Bridging Global and Local Missions

By empowering believers to see their vocations as tools for kingdom advancement, the church can bridge the gap between global and local missions. It highlights that the ends of the earth can begin in one's neighborhood, workplace, or social circles. This approach can lead to a more comprehensive and interconnected approach to mission work, fostering unity and synergy within the church.


Conclusion

Rethinking the Great Commission as a finite game with a clear endpoint challenges the church to activate every believer to advance the gospel in their sphere of influence and to multiply that mission until everyone hears the Good News. The goal is to inspire and train every believer to be a catalyst for kingdom advancement, working toward a world where no place is left without the gospel, fulfilling the very essence of the Great Commission.
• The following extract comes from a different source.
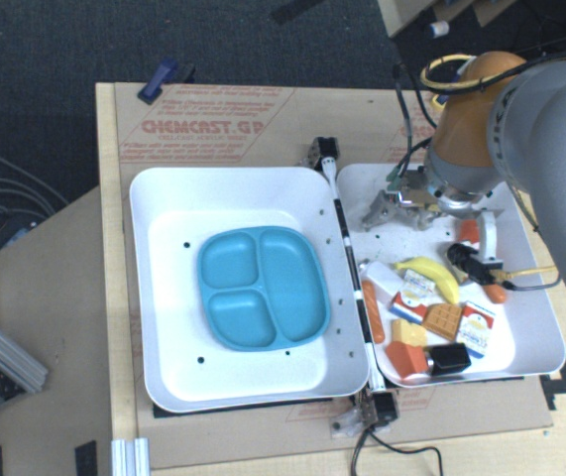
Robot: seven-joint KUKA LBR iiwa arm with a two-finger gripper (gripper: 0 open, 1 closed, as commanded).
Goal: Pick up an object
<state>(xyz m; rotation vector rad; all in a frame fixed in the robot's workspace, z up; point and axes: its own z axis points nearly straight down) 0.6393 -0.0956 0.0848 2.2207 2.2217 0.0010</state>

What if we saw every church member not as passive attendees but as active agents in the mission? Imagine the potential transformation in our approach to fulfilling the Great Commission. It's not just the task of a select few but an endeavor in which everyone participates.


What if the church could bridge the gap between global and local missions by acknowledging that the ends of the earth could begin in your own backyard? What if we saw our neighborhoods, workplaces, and social circles as integral parts of a larger mission strategy?


What if our vision was truly "no place left"? What if we believed that every interaction, every relationship, and every vocation could contribute to a world where no place on earth is left without the gospel? How might that inspire us to be more intentional in our work as church leaders?